**Exercise:** Return the complete listing without omission.
####
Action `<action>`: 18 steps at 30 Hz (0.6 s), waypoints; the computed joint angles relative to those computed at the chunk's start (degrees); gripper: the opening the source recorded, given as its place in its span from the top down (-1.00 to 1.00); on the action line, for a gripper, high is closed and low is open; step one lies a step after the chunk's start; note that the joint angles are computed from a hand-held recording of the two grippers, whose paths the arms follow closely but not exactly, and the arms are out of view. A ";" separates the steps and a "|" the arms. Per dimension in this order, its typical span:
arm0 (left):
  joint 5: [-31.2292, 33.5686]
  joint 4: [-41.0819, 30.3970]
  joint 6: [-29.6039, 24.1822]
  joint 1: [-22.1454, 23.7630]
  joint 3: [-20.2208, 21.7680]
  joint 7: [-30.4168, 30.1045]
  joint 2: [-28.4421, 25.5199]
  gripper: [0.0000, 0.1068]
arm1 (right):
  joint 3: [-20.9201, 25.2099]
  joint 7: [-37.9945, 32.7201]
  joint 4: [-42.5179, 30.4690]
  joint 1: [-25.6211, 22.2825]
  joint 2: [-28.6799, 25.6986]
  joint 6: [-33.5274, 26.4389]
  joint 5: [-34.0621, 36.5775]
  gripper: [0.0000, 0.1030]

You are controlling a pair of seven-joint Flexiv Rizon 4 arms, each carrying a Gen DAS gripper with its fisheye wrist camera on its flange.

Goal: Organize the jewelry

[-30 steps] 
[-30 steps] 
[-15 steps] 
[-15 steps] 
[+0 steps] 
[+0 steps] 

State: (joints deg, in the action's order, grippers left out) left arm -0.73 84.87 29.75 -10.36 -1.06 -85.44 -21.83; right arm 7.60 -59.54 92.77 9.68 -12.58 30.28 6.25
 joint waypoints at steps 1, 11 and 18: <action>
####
**Task solution:**
Action `<action>`: 18 steps at 30 Hz (0.6 s), waypoints; the computed joint angles relative to those computed at the chunk's start (degrees); gripper: the opening the source recorded, given as its place in its span from the top down (-1.00 to 1.00); on the action line, for a gripper, high is closed and low is open; step one lies a step after the chunk's start; note that the joint angles are computed from a hand-held recording of the two grippers, whose paths the arms follow closely but not exactly, and the arms are out of view. A ";" separates the steps and a "|" the arms. Per dimension in this order, its typical span:
arm0 (left):
  joint 5: [-31.2292, 33.5686]
  joint 4: [-41.0819, 30.3970]
  joint 6: [-29.6039, 24.1822]
  joint 1: [-22.1454, 23.7630]
  joint 3: [-20.2208, 21.7680]
  joint 7: [-30.4168, 30.1045]
  joint 2: [-28.4421, 25.5199]
  gripper: [0.0000, 0.1068]
arm1 (right):
  joint 3: [-20.9201, 25.2099]
  joint 7: [-37.9945, 32.7201]
  joint 4: [-42.5179, 30.4690]
  joint 1: [-25.6211, 22.2825]
  joint 2: [-28.6799, 25.6986]
  joint 6: [-33.5274, 26.4389]
  joint 5: [-34.0621, 36.5775]
  gripper: [0.0000, 0.1030]

You are controlling a pair of seven-joint Flexiv Rizon 4 arms, each carrying a Gen DAS gripper with its fisheye wrist camera on its flange.

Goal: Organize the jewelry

[-30 steps] 
[-30 steps] 
[-15 steps] 
[-15 steps] 
[+0 steps] 
[+0 steps] 

State: (joints deg, in the action's order, grippers left out) left arm -0.73 84.87 29.75 -10.36 -1.06 -85.44 -21.83; right arm 7.60 -59.54 92.77 9.68 -12.58 30.28 6.25
 joint waypoints at steps 1, 11 and 18: <action>

The exercise requires no further output.